DATA FOR THIS TASK -
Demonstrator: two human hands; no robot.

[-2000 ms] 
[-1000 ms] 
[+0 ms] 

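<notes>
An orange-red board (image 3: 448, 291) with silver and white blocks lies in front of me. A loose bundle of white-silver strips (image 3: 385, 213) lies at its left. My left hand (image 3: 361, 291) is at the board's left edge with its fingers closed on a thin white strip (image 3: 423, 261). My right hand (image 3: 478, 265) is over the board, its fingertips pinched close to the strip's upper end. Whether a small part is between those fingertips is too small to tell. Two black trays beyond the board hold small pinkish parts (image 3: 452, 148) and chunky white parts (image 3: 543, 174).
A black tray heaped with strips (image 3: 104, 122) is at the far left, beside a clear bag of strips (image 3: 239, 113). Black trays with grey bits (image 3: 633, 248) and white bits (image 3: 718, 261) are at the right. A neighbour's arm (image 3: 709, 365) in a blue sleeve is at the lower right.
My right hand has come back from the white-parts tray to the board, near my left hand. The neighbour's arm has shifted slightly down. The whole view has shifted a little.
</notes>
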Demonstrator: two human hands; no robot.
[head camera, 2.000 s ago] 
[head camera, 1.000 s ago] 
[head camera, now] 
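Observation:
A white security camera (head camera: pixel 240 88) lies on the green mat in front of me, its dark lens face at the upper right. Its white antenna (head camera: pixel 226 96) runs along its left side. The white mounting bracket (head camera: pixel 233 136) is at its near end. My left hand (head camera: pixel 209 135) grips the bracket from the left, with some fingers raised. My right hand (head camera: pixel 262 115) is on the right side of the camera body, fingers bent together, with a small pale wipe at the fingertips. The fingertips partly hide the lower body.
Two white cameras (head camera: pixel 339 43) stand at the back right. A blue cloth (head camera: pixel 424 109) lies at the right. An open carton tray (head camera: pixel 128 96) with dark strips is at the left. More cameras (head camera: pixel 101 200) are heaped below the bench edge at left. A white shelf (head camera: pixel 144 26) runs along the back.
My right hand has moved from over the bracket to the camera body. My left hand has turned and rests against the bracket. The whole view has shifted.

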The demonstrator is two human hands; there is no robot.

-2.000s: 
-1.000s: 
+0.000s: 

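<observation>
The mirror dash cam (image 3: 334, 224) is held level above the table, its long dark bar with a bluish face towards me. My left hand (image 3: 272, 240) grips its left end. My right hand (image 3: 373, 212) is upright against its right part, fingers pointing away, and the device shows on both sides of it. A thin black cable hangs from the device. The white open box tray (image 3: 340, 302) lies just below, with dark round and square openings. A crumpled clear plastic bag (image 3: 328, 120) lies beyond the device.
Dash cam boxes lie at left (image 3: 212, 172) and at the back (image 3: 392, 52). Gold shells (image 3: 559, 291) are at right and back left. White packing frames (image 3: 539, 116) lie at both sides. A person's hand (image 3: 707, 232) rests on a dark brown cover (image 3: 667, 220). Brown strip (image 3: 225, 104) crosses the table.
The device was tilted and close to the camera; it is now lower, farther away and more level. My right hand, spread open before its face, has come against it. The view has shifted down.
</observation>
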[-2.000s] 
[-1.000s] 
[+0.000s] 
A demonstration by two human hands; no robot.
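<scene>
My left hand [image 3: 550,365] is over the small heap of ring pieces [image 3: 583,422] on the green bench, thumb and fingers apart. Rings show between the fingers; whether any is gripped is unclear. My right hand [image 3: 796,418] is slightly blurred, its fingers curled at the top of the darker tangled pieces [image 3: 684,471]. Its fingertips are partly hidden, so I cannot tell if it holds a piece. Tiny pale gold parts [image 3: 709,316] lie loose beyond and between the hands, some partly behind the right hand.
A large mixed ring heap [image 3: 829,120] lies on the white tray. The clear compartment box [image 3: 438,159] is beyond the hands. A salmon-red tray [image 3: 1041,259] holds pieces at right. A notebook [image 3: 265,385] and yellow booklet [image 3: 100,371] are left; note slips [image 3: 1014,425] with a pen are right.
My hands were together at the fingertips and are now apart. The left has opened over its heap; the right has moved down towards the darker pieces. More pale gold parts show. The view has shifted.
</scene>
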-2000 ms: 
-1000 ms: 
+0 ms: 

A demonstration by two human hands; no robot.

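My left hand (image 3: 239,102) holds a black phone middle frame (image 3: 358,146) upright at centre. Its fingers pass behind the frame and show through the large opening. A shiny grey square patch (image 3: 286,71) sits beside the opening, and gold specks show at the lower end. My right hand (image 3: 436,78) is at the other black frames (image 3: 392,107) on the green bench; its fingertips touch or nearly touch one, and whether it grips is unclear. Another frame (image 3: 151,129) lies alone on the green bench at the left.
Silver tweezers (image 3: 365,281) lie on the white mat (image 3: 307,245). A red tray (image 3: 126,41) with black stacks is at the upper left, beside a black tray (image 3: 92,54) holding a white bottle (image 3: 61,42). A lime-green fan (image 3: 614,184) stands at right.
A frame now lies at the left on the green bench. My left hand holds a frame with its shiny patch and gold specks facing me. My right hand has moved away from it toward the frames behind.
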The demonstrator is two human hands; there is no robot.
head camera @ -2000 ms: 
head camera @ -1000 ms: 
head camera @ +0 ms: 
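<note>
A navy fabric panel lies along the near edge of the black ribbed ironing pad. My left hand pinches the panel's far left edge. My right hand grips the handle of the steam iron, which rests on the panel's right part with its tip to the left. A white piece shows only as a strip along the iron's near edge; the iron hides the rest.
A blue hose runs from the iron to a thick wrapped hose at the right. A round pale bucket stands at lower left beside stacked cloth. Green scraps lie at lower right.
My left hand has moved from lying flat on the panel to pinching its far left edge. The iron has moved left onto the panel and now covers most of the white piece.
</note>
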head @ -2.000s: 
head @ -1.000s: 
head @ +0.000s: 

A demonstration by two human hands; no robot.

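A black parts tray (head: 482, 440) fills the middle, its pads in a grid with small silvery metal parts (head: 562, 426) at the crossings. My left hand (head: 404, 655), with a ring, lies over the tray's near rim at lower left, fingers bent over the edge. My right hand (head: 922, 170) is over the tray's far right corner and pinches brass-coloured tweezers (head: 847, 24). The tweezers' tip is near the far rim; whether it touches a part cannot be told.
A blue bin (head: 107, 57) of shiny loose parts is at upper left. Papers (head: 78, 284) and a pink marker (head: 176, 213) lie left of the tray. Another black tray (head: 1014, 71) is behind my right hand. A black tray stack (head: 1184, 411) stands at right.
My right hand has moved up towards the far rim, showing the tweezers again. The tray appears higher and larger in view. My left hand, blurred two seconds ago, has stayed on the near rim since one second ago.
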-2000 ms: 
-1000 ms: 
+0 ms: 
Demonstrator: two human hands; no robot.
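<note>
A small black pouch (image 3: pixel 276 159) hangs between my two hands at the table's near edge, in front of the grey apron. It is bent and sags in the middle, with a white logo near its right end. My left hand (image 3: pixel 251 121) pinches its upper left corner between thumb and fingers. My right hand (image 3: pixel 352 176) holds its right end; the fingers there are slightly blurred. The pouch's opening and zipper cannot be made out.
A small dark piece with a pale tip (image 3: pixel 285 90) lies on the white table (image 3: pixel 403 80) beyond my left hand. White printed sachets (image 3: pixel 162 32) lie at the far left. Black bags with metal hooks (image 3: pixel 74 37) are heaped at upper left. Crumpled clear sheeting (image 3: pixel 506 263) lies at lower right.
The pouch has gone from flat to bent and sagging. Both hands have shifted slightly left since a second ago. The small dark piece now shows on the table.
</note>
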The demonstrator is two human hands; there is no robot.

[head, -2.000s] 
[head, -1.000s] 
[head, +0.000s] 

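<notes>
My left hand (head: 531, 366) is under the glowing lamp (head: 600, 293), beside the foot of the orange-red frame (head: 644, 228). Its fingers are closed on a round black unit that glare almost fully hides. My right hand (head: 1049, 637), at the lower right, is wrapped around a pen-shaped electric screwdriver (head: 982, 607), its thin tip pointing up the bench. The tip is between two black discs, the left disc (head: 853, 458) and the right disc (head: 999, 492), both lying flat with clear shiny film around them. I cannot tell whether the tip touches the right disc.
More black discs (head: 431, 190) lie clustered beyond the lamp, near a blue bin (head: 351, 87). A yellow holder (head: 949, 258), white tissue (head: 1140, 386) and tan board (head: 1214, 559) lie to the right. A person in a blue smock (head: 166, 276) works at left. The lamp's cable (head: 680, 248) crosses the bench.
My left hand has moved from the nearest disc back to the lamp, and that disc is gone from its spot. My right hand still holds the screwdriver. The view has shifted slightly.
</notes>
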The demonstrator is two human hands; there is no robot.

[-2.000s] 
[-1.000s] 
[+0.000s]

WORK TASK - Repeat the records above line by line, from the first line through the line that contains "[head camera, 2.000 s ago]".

WRITTEN RESPONSE -
Demonstrator: two human hands; no robot.

[-2000 ms] 
[-1000 ms] 
[+0 ms] 

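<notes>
An orange-red board (image 3: 448, 291) with silver and white blocks lies in front of me. A loose bundle of white-silver strips (image 3: 385, 213) lies at its left. My left hand (image 3: 361, 291) is at the board's left edge with its fingers closed on a thin white strip (image 3: 423, 261). My right hand (image 3: 478, 265) is over the board, its fingertips pinched close to the strip's upper end. Whether a small part is between those fingertips is too small to tell. Two black trays beyond the board hold small pinkish parts (image 3: 452, 148) and chunky white parts (image 3: 543, 174).
A black tray heaped with strips (image 3: 104, 122) is at the far left, beside a clear bag of strips (image 3: 239, 113). Black trays with grey bits (image 3: 633, 248) and white bits (image 3: 718, 261) are at the right. A neighbour's arm (image 3: 709, 365) in a blue sleeve is at the lower right.
My right hand has come back from the white-parts tray to the board, near my left hand. The neighbour's arm has shifted slightly down. The whole view has shifted a little.
</notes>
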Demonstrator: two human hands; no robot.
[head camera, 2.000 s ago] 

No more work is needed on this exercise.